- **WHAT THE TASK ASKS**:
All records shown below should be given again, character for character.

(Saved entries)
◆ ◆ ◆ ◆ ◆

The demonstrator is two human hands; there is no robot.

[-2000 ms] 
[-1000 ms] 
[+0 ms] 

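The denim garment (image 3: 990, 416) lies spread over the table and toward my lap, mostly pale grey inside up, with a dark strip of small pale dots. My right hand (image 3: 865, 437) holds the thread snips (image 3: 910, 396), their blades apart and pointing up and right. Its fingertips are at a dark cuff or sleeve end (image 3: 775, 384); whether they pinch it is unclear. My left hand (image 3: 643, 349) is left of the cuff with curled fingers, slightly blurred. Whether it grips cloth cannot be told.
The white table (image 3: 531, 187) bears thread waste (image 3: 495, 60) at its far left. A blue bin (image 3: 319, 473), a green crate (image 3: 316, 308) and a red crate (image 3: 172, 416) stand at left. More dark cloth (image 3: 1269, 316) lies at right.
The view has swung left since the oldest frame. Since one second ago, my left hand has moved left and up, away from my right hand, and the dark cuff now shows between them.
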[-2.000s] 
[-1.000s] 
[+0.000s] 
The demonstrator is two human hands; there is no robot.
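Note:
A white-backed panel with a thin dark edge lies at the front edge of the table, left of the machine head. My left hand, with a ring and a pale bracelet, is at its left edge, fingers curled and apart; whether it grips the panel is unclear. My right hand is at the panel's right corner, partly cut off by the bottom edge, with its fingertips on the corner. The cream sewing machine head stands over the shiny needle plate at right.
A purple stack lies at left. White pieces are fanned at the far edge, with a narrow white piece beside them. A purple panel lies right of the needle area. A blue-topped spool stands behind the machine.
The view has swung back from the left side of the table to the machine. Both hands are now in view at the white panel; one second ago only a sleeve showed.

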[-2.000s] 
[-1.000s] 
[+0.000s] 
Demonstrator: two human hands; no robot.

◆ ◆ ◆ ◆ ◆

- **THE COMPLETED TASK**:
The demonstrator is two human hands; there is no robot.

[-2000 ms] 
[-1000 ms] 
[+0 ms] 

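The denim garment (image 3: 990, 416) lies spread over the table and toward my lap, mostly pale grey inside up, with a dark strip of small pale dots. My right hand (image 3: 865, 437) holds the thread snips (image 3: 910, 396), their blades apart and pointing up and right. Its fingertips are at a dark cuff or sleeve end (image 3: 775, 384); whether they pinch it is unclear. My left hand (image 3: 643, 349) is left of the cuff with curled fingers, slightly blurred. Whether it grips cloth cannot be told.
The white table (image 3: 531, 187) bears thread waste (image 3: 495, 60) at its far left. A blue bin (image 3: 319, 473), a green crate (image 3: 316, 308) and a red crate (image 3: 172, 416) stand at left. More dark cloth (image 3: 1269, 316) lies at right.
The view has swung left since the oldest frame. Since one second ago, my left hand has moved left and up, away from my right hand, and the dark cuff now shows between them.
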[-2.000s] 
[-1.000s] 
[+0.000s] 
The demonstrator is two human hands; there is no robot.
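Note:
A white-backed panel with a thin dark edge lies at the front edge of the table, left of the machine head. My left hand, with a ring and a pale bracelet, is at its left edge, fingers curled and apart; whether it grips the panel is unclear. My right hand is at the panel's right corner, partly cut off by the bottom edge, with its fingertips on the corner. The cream sewing machine head stands over the shiny needle plate at right.
A purple stack lies at left. White pieces are fanned at the far edge, with a narrow white piece beside them. A purple panel lies right of the needle area. A blue-topped spool stands behind the machine.
The view has swung back from the left side of the table to the machine. Both hands are now in view at the white panel; one second ago only a sleeve showed.
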
[-2.000s] 
[-1.000s] 
[+0.000s] 
Demonstrator: two human hands; no robot.

Nothing else belongs in the output.